Bei freiwillig Versicherten, die Arbeitsentgelt aus einer kv-freien Beschäftigung und gleichzeitig Rente erhalten, sind entsprechend § 240 Abs. 3 SGB V (§ 2 Abs. 3 BVGrdS) zunächst das Arbeitsentgelt und danach alle weiteren Einkünfte in der nach § 238a SGB V vorgesehenen Reihenfolge für die Beitragsbemessung in der freiwilligen Versicherung heranzuziehen. Die Regelung des § 240 Abs. 3 SGB V geht der des § 238a SGB V, nach der das Arbeitsentgelt eigentlich als sonstige Einnahme an nachrangiger Stelle heranzuziehen wäre, vor (bestätigt durch BSG v. 28.9.2011 – B 12 KR 23/09 R). Das gilt nicht für ein Arbeitsentgelt, das in einer versicherungsfreien geringfügig entlohnten Beschäftigung erzielt wird, weil dieses Arbeitsentgelt bei der Beitragsbemessung nicht zu berücksichtigen ist.

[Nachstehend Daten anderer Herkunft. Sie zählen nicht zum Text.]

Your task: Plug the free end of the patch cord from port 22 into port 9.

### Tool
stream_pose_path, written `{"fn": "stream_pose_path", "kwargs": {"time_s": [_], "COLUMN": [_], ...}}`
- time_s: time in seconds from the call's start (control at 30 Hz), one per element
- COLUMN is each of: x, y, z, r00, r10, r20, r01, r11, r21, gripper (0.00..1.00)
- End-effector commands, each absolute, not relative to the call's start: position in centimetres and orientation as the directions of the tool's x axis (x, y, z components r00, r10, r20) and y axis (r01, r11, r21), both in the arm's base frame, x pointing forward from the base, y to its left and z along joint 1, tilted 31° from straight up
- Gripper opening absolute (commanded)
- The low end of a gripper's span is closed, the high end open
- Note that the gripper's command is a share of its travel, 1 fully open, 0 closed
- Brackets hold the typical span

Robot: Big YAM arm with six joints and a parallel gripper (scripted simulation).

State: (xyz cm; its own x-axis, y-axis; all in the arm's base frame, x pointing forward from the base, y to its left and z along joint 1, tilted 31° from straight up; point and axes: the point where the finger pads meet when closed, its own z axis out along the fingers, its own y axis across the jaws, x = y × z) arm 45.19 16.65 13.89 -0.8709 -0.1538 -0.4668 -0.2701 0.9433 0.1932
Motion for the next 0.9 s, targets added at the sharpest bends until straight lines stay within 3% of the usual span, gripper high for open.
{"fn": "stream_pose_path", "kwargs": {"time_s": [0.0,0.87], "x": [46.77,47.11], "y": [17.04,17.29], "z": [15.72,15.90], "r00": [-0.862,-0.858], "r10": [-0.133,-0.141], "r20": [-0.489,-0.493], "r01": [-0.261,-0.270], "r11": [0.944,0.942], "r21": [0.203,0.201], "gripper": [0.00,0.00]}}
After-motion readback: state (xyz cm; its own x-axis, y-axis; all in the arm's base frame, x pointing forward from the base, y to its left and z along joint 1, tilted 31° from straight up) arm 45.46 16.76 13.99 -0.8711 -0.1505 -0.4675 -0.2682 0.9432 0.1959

Für weitergehende Ausführungen lohnt sich eine Lektüre der Gesetzesbegründungen.

Und mal btw: Wenn einem eine Rechtslage nicht gefällt, stehen einem Tür und Tor offen den Rechtsweg zu beschreiten. Hier hindert auch einem niemand daran. Nur ich habe für meinen Teil schon aufgegeben die Masse der Vorschriften v.a. im Sozialversicherungsrecht nach Sinn und Unsinn zu hinterfragen; sonst würde ich nie mit meiner Arbeit fertig werden.